* Assignment:
Every record must come back exactly as given.

━━━ Input data ━━━

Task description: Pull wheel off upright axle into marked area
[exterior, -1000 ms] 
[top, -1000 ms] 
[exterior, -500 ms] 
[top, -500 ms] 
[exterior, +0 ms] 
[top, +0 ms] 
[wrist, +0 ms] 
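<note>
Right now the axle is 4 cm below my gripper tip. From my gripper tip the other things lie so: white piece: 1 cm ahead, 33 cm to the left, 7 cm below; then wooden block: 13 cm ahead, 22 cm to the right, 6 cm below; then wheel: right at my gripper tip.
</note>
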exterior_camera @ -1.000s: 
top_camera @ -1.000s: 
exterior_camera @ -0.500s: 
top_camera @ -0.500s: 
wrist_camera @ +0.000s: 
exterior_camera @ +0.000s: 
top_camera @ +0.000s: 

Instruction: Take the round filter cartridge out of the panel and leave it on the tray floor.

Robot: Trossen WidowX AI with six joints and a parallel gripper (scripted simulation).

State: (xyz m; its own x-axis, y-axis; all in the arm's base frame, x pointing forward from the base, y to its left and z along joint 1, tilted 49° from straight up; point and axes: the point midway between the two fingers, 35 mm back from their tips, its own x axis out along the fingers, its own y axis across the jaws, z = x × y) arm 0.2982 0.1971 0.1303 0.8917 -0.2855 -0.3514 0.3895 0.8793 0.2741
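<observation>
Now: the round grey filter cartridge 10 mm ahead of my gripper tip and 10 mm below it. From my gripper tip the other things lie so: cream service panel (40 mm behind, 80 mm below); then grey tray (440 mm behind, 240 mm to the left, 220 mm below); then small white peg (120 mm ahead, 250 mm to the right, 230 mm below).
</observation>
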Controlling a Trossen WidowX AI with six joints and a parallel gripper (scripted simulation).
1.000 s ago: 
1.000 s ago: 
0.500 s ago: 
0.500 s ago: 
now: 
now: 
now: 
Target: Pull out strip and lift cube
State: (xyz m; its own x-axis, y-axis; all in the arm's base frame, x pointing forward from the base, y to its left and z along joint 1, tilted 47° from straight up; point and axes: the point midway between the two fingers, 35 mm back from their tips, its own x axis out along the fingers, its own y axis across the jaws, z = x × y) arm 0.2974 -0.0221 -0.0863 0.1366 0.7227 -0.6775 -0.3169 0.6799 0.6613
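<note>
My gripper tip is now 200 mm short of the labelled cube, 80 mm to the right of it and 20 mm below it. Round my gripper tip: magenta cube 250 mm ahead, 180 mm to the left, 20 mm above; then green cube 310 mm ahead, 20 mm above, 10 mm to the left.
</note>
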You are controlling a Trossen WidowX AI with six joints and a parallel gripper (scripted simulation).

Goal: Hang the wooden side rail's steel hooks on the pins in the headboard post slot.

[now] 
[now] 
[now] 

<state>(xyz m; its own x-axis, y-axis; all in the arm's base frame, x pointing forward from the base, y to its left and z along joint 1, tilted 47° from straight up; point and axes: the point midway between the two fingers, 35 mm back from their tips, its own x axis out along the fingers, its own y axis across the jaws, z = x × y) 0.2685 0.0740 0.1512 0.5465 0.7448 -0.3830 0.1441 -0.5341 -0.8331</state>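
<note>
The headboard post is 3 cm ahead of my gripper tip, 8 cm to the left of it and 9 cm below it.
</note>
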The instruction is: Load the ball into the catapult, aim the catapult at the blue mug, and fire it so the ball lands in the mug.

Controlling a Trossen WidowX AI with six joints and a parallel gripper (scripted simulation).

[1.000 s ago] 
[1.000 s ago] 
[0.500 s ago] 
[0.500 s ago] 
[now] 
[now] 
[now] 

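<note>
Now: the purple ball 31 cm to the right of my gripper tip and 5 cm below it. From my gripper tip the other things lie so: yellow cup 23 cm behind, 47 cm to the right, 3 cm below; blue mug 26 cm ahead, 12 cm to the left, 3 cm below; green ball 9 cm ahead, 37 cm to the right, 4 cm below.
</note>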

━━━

* Task response:
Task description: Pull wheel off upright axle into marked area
[exterior, -1000 ms] 
[top, -1000 ms] 
[exterior, -500 ms] 
[top, -500 ms] 
[exterior, +0 ms] 
[top, +0 ms] 
[wrist, +0 ms] 
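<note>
Right now the axle is 4 cm below my gripper tip. From my gripper tip the other things lie so: white piece: 1 cm ahead, 33 cm to the left, 7 cm below; then wooden block: 13 cm ahead, 22 cm to the right, 6 cm below; then wheel: right at my gripper tip.
</note>
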exterior_camera @ -1.000s: 
top_camera @ -1.000s: 
exterior_camera @ -0.500s: 
top_camera @ -0.500s: 
wrist_camera @ +0.000s: 
exterior_camera @ +0.000s: 
top_camera @ +0.000s: 

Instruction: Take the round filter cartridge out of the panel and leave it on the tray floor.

Robot: Trossen WidowX AI with six joints and a parallel gripper (scripted simulation).

State: (xyz m; its own x-axis, y-axis; all in the arm's base frame, x pointing forward from the base, y to its left and z along joint 1, tilted 49° from straight up; point and axes: the point midway between the two fingers, 35 mm back from their tips, its own x axis out along the fingers, its own y axis across the jaws, z = x × y) arm 0.2982 0.1971 0.1303 0.8917 -0.2855 -0.3514 0.3895 0.8793 0.2741
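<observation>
Now: the round grey filter cartridge 10 mm ahead of my gripper tip and 10 mm below it. From my gripper tip the other things lie so: cream service panel (40 mm behind, 80 mm below); then grey tray (440 mm behind, 240 mm to the left, 220 mm below); then small white peg (120 mm ahead, 250 mm to the right, 230 mm below).
</observation>
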Controlling a Trossen WidowX AI with six joints and a parallel gripper (scripted simulation).
1.000 s ago: 
1.000 s ago: 
0.500 s ago: 
0.500 s ago: 
now: 
now: 
now: 
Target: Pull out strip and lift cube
State: (xyz m; its own x-axis, y-axis; all in the arm's base frame, x pointing forward from the base, y to its left and z along joint 1, tilted 47° from straight up; point and axes: the point midway between the two fingers, 35 mm back from their tips, its own x axis out along the fingers, its own y axis across the jaws, z = x × y) arm 0.2974 -0.0221 -0.0863 0.1366 0.7227 -0.6775 -0.3169 0.6799 0.6613
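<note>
My gripper tip is now 200 mm short of the labelled cube, 80 mm to the right of it and 20 mm below it. Round my gripper tip: magenta cube 250 mm ahead, 180 mm to the left, 20 mm above; then green cube 310 mm ahead, 20 mm above, 10 mm to the left.
</note>
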You are controlling a Trossen WidowX AI with six joints and a parallel gripper (scripted simulation).

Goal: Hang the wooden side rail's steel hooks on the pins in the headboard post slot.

[now] 
[now] 
[now] 

<state>(xyz m; its own x-axis, y-axis; all in the arm's base frame, x pointing forward from the base, y to its left and z along joint 1, tilted 47° from straight up; point and axes: the point midway between the two fingers, 35 mm back from their tips, its own x axis out along the fingers, its own y axis across the jaws, z = x × y) 0.2685 0.0740 0.1512 0.5465 0.7448 -0.3830 0.1441 -0.5341 -0.8331</state>
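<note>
The headboard post is 3 cm ahead of my gripper tip, 8 cm to the left of it and 9 cm below it.
</note>
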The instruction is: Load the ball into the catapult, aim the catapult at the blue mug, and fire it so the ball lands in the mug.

Controlling a Trossen WidowX AI with six joints and a parallel gripper (scripted simulation).

[1.000 s ago] 
[1.000 s ago] 
[0.500 s ago] 
[0.500 s ago] 
[now] 
[now] 
[now] 

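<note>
Now: the purple ball 31 cm to the right of my gripper tip and 5 cm below it. From my gripper tip the other things lie so: yellow cup 23 cm behind, 47 cm to the right, 3 cm below; blue mug 26 cm ahead, 12 cm to the left, 3 cm below; green ball 9 cm ahead, 37 cm to the right, 4 cm below.
</note>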

The answer has nothing more to it.